My experience is that the Claudiness dimension discrepancy still exists, altho has shrunk. And also Claude has better personality. Which pretty much means
Claude Code:
Better at Agentic Tool use
Better at “SWE” stuff, and getting already well-specced programs to work
Better at philosophical and judgement based stuff
Codex / OpenAI Models:
Higher raw intelligence
Better at math
Better at being precise
More clunky
No, I expect these comments to be mostly written either by subscription users, or those who are paying public API prices. I’ve spent a significant amount of time with both products, and would recommend picking Codex with GPT 5.4 if I was limited to only spending $20/month, especially since there are regular rate limit resets. Claiming that these reviews are faked without providing strong evidence seems disingenuous to me, the harnesses really are not where they were in December.

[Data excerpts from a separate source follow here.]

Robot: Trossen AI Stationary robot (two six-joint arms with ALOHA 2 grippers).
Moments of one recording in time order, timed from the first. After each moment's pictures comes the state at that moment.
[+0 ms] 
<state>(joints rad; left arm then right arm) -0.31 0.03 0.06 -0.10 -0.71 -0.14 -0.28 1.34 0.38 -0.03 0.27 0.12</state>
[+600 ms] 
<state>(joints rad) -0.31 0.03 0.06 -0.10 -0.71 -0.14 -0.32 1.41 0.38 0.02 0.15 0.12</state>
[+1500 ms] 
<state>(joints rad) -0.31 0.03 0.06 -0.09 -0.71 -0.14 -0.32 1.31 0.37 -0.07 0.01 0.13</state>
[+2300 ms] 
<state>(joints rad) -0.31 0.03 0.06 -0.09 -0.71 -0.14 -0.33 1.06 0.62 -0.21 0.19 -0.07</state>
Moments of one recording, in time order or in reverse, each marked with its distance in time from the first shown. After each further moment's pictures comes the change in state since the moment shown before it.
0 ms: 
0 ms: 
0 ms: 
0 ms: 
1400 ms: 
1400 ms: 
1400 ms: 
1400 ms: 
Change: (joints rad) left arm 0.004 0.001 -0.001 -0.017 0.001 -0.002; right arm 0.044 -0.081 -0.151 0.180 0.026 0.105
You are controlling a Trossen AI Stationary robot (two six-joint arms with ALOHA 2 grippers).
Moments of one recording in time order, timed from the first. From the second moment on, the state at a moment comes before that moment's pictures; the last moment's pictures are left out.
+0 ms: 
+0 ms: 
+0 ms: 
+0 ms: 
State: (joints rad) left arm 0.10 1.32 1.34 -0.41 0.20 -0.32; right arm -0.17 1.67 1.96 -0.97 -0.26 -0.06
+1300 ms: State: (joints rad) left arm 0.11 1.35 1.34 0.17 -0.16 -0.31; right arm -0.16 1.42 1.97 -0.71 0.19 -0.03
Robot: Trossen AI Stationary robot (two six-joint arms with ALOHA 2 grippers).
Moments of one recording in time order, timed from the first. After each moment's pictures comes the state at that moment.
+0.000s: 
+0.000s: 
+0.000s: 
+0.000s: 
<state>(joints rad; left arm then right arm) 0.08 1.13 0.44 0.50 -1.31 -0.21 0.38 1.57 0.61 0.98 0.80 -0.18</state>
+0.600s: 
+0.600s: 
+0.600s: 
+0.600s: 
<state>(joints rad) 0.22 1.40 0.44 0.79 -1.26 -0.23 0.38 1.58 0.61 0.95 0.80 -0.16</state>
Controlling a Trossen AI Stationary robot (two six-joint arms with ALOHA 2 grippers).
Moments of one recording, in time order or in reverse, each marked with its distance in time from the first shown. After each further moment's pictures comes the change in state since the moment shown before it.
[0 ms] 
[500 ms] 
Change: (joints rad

I didn’t claim they were faked without strong evidence, I said I was worried that a bunch of them might be.
Anyhow, according to a brief Claude search, fake reviews are incredibly common. E.g. https://capitaloneshopping.com/research/fake-review-statistics/ says that an average of 30% of reviews are fake. So yeah, numerous companies must be indulging in this practice. And better AI makes it easier.
See also https://x.com/TheMidasProj/status/2041614395583664225 which seems to be OpenAI-linked, and https://doublespeed.ai/.
I think it’s a totally reasonable hypothesis to entertain, which is why I try to ask people I actually know about things like this (who tell me Codex is a bit better in some ways, Claude in others, overall similar) rather than trusting anonymous internet comments.
Platform / reputation lock-in is going to be a substantial factor, here, especially as AI grows in prominence and people start to emotionally or tribally ‘identify’ with brands. While I have many complaints about OpenAI, canning 4o and the marketing approach it represented was, in retrospect, a significant sacrifice in pursuit of the common good.
I’m not a heavy user of AI coding, but I’d expect that Codex and Gemini would do okay on the software engineering / RSE tests that Claude’s been put through, based on my experience testing them against hard engineering problems and their benchmark performance. A substantial share of Anthropic’s ‘vibes’ advantage right now comes from the fact that they’ve been more effective in building the kind of infrastructure that people want for these kinds of tasks, rather than anything directly tied to their LLM’s abilities. For example, I set up Claude for autoresearch the other day to test it out, and doing so was a very quick, very seamless experience with lots of online references.